Berlin - European inflation edged down in October, data released Friday showed, as a result helping to pave the way for the European Central Bank to deliver another hefty rate cut next week.
The European Union's statistics office said its preliminary estimate of annual inflation in the 15-member eurozone edged down to 3.2 per cent this month from 3.6 per cent in September.
This is the lowest inflation rate since January and substantially down from the 4 per cent it hit in July. Analysts had also expected inflation to come in at 3.2 per cent in October.
"The fall in inflation increases the ECB's room to move," said Commerzbank AG economist Christoph Weil.
Another reduction in borrowing costs by the ECB would also form part of a new wave of rate cuts by the world's leading central banks with the Bank of Japan trimming rates on Friday from 0.5 per cent to 0.3 per cent in a bid to ward off the threat posed by a global economic downturn.
This came in the wake of the US Federal Reserve along with the monetary authorities in Norway and China reducing the cost of money earlier in the week.
The Bank of England as well as the monetary authorities in Switzerland are also expected to follow up this week's rate cut moves with reductions in their key borrowing costs.
The drop in eurozone inflation follows the recent fall in energy and food costs, with oil prices hovering at about 63 dollars a barrel in European trading Friday on the prospects that slowing global economic growth will curb demand. In July, oil prices were heading towards 150 dollars a barrel.
Analysts have predicted that the drop in energy prices and slowing global growth could result in further falls in eurozone inflation in the coming months.
"We expect inflation to average 1.8 per cent in 2009 compared to 3.4 per cent this year," said Weil. ING economist Martin van Vliet believes inflation could fall below 1.5 per cent as 2009 unfolds.
In harmonized European terms, annual German inflation fell from 3 per cent in September to 2.5 per cent this month, its lowest in more than a year, data also released this week showed.
ECB chief Jean Claude Trichet signalled Monday that the bank's 21- head rate-setting council might deliver another cut in borrowing costs at its meeting next Thursday with analysts speculating that further reductions could be in the pipeline.
"I consider it possible that the governing council will decrease interest rates once again at its next meeting on November 6," said Trichet.
"It is not a certainty, it is a possibility," he said.
This is despite inflation running at well above the ECB's annuakl inflation target of "close to but lower than" 2 per cent.

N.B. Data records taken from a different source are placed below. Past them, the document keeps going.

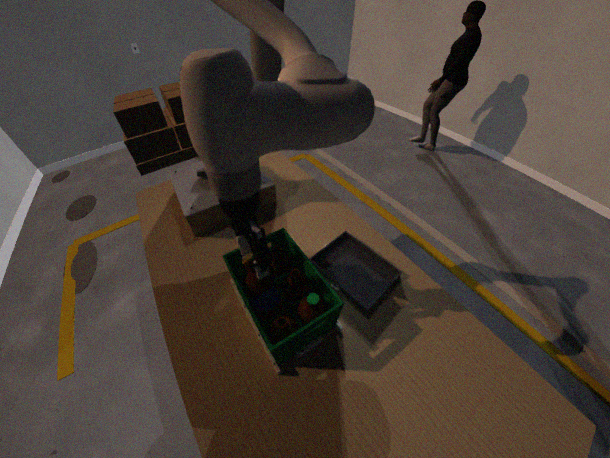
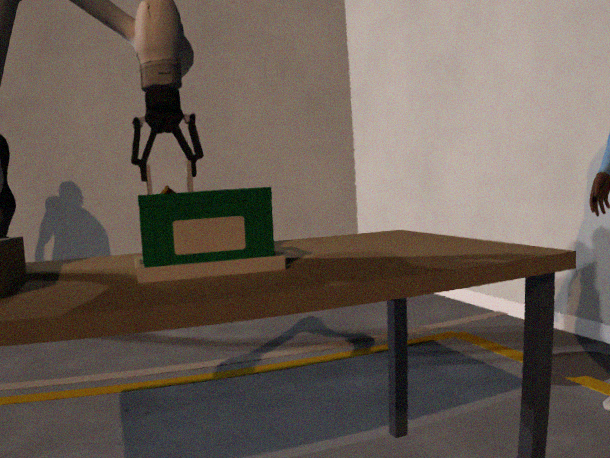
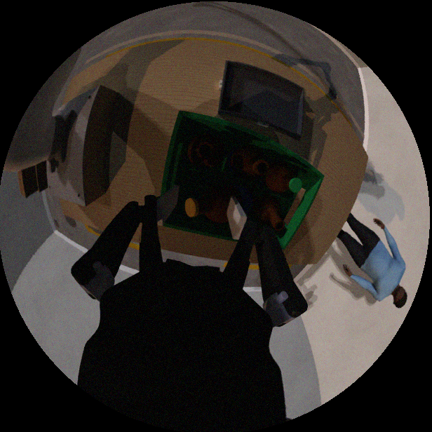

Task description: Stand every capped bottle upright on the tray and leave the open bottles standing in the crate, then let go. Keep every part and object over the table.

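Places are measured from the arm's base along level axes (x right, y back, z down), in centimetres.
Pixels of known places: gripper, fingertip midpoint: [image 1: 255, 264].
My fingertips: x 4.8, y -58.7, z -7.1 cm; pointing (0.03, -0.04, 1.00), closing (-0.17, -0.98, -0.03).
Note:
Behind a point stands the place of what it marks.
The green crate [image 1: 299, 345] @[z 3.0, x 2.4, y -79.2 cm] [image 2: 257, 225] @[z 0.2, x 9.2, y -76.5 cm] [image 3: 307, 205] holds several brown bottles. An orange-capped bottle [image 3: 215, 210] is near the crate's robot-side end and looks tilted. A green-capped bottle [image 1: 306, 311] @[z -2.5, x -2.1, y -74.0 cm] [image 3: 278, 178] stands near the far end. Open bottle mouths show on one bottle [image 3: 205, 152], another bottle [image 3: 260, 166] and a third bottle [image 3: 273, 220]. The dark tray [image 1: 360, 277] @[z 9.3, x -25.8, y -68.1 cm] [image 3: 260, 102] beside the crate is empty. My gripper [image 1: 254, 261] @[z -7.1, x 4.8, y -58.7 cm] [image 2: 169, 184] @[z -7.1, x 4.8, y -58.7 cm] [image 3: 203, 199] is open, pointing down, its fingertips around the orange-capped bottle at about rim height. Bottle bases are hidden in shadow.
The crate stands on the wooden table [image 1: 450, 380] @[z 9.9, x -29.0, y -105.5 cm] [image 2: 400, 245] @[z 9.9, x -13.1, y -118.0 cm], with a pale board [image 2: 210, 269] @[z 8.3, x 11.5, y -65.9 cm] under it. The robot's base block [image 1: 200, 205] @[z -0.8, x 14.8, y -20.1 cm] [image 3: 85, 150] is at one end. Cardboard boxes [image 1: 150, 127] and two people, one dark-clothed [image 1: 452, 70] and one in blue [image 3: 382, 267], are beyond the table.

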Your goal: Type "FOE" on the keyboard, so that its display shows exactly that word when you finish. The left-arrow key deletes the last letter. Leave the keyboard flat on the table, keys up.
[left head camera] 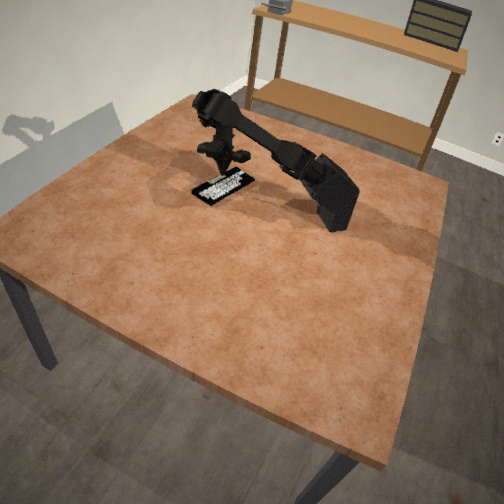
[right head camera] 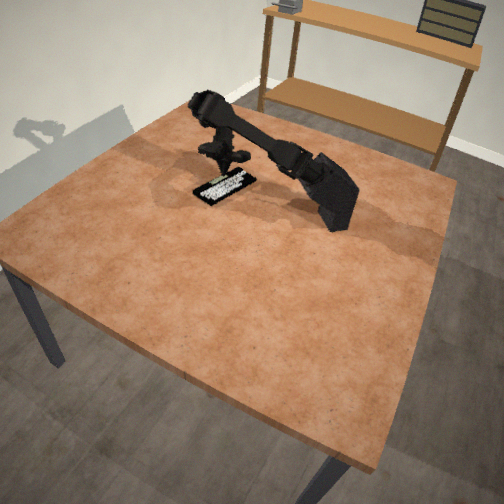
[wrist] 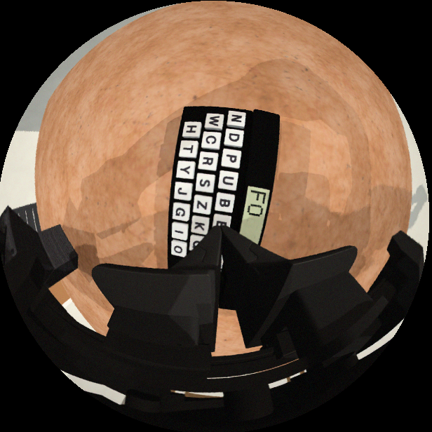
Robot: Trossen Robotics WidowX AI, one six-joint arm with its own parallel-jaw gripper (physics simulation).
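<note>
The black keyboard (left head camera: 223,186) (right head camera: 225,187) (wrist: 265,145) lies flat on the table, its white keys facing up. In the wrist view, its pale green display (wrist: 252,226) reads "FO". My gripper (left head camera: 223,172) (right head camera: 224,172) (wrist: 219,231) is shut with nothing between its fingers and points down at the keyboard. In the wrist view the fingertips overlap the lower part of the E key (wrist: 220,220), just below the B key (wrist: 224,202). Whether they touch a key cannot be told. The fingers hide the keys beyond E in that row, including F, and the keyboard's lower end.
The keyboard rests on the brown table (left head camera: 225,300) (right head camera: 225,300), in front of the arm's black base (left head camera: 332,195) (right head camera: 332,195). A wooden shelf unit (left head camera: 350,32) (right head camera: 365,31) stands behind the table, with a slatted dark panel (left head camera: 438,24) (right head camera: 451,21) on top.
</note>
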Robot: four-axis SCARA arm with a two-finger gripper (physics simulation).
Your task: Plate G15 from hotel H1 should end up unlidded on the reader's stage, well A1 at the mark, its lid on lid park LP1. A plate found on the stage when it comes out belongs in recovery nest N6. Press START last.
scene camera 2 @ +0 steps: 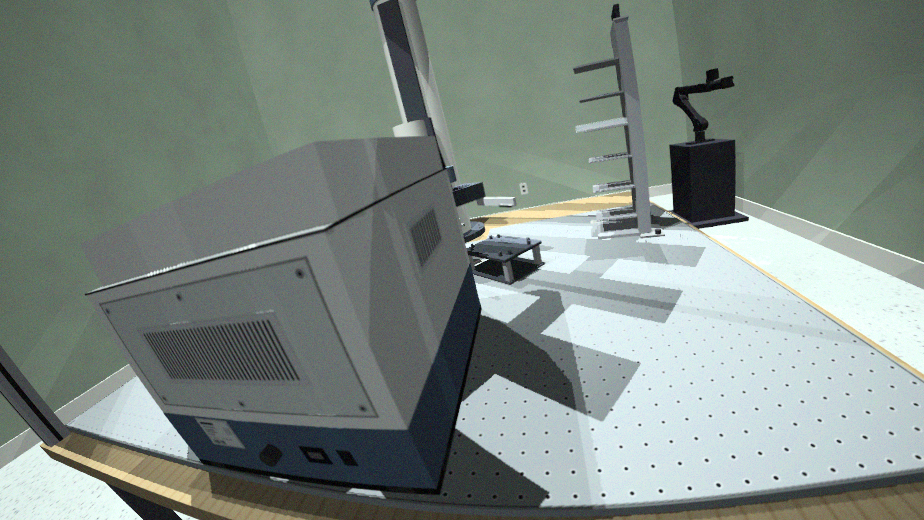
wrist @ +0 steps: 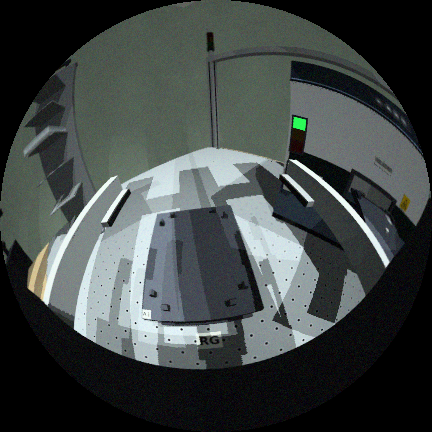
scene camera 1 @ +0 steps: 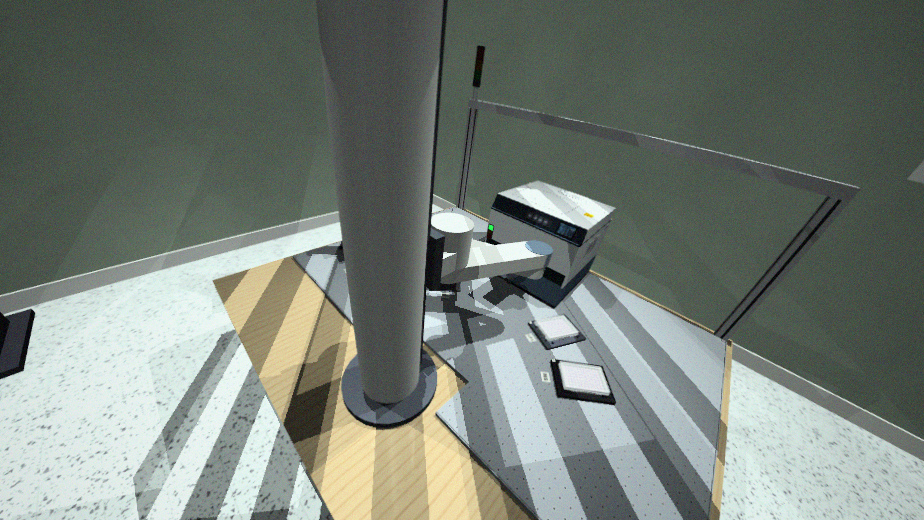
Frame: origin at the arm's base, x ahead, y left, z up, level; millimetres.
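Seen in the pictures: gripper, between the fingertips: [scene camera 2: 488,211] [wrist: 202,170]; arm's base, origin of its link: [scene camera 1: 390,380].
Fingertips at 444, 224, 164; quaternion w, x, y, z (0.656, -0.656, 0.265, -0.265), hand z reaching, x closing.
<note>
Offsets run from my fingertips to a thing's top centre, as dx, dy, dz.
My gripper [wrist: 202,170] [scene camera 2: 501,202] is open and empty, above the raised dark stand [wrist: 200,265] [scene camera 2: 506,245] marked RG. The stand has small corner pegs, an A1 tag at its near left corner, and no plate on it. The reader @[+360, -205, +181] [scene camera 1: 549,223] [scene camera 2: 258,336] [wrist: 345,117] shows a green light; part of a dark tray @[+83, -212, -19] [wrist: 377,220] shows at its front, partly behind my right finger. Pale plates or lids @[+67, -451, -116] [scene camera 1: 557,328] @[-54, -600, -123] [scene camera 1: 583,377] rest on two dark nests; their labels are too small to read. G15, N6 and START cannot be made out.
A shelved hotel post [scene camera 2: 634,135] stands beyond the stand, with several shelves; it also shows in the wrist view [wrist: 80,165]. The arm's column [scene camera 1: 387,194] rises from the bench. A guard frame [scene camera 1: 659,143] runs behind the reader. A black pedestal [scene camera 2: 702,181] carries another arm.
</note>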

But analysts believe the grim economic outlook combined with dwindling inflation gives the ECB scope to follow up the 50-basis cut it delivered in July as part of a coordinated action by the world's leading central banks with another 50-basis points cut next Thursday.

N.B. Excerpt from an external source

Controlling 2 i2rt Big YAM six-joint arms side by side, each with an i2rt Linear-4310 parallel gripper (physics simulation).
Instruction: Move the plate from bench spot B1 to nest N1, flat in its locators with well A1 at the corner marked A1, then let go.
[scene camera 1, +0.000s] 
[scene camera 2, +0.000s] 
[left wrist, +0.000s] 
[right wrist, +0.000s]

Indeed, since July the economic climate in the eurozone has continued to worsen with economic confidence in currency bloc plummeting in October to its lowest level in 15 years, a key survey released Thursday said.
As a reminder of Europe's grim economic prospects, data also published Friday showed German retail sales dropped by a more-than- forecast 2.3 per cent in September when the world financial crisis triggered a round of global share market turmoil. Analysts had forecast a 1 per cent fall.